- _Exercise objective_
Filter the listing below, please, and copy only the lines with the word "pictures".

- _Data for this task_
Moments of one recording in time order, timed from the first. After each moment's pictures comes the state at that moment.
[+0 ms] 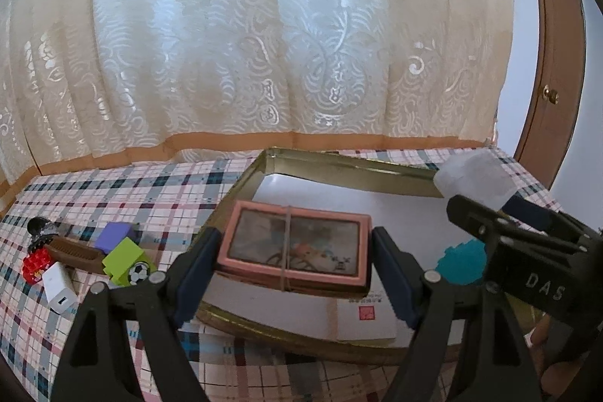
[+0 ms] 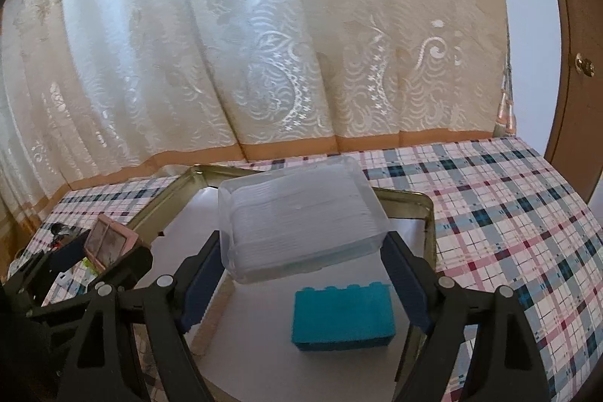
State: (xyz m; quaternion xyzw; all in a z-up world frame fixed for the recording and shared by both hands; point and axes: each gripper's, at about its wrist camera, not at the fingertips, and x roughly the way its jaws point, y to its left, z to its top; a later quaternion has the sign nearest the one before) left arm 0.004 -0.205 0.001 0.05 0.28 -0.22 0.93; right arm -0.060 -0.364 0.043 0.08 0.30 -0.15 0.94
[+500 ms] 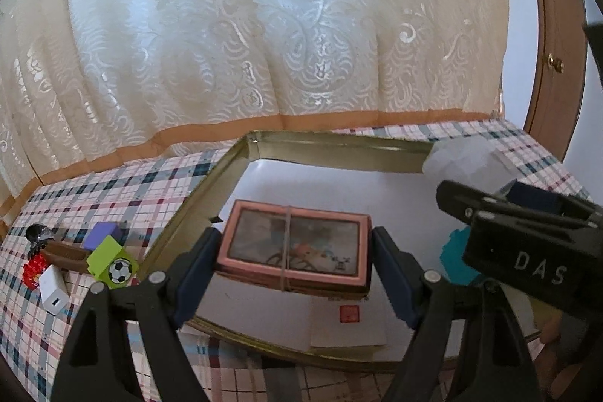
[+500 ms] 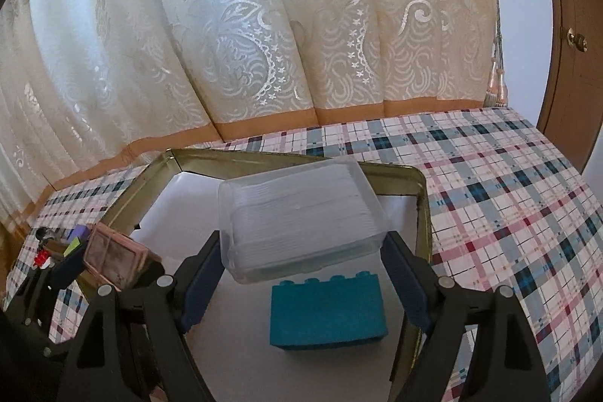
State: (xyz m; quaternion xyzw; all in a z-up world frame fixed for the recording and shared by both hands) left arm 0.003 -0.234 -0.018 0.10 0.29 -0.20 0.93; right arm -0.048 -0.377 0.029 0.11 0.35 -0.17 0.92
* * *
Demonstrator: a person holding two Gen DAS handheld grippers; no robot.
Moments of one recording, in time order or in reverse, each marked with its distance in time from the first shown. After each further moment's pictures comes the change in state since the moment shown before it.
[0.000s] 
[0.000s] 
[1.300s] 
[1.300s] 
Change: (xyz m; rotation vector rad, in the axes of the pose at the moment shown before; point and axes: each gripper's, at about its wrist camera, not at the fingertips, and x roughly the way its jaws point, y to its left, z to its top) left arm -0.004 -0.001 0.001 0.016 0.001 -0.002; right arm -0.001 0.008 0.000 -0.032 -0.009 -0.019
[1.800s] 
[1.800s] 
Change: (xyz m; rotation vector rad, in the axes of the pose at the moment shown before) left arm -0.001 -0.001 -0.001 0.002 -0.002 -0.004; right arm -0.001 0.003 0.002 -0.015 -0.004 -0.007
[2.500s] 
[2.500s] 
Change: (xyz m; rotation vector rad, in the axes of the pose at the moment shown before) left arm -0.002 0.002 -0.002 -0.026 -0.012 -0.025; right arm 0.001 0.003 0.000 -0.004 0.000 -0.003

- _Solution for this task_
Moments of one recording in time order, timed from the first. After each moment's pictures comes the state at that moment.
Moments of one recording, in time order or in reverse, each marked with its distance in time from the first shown. After each further moment's pictures comes the change in state since the moment shown before it.

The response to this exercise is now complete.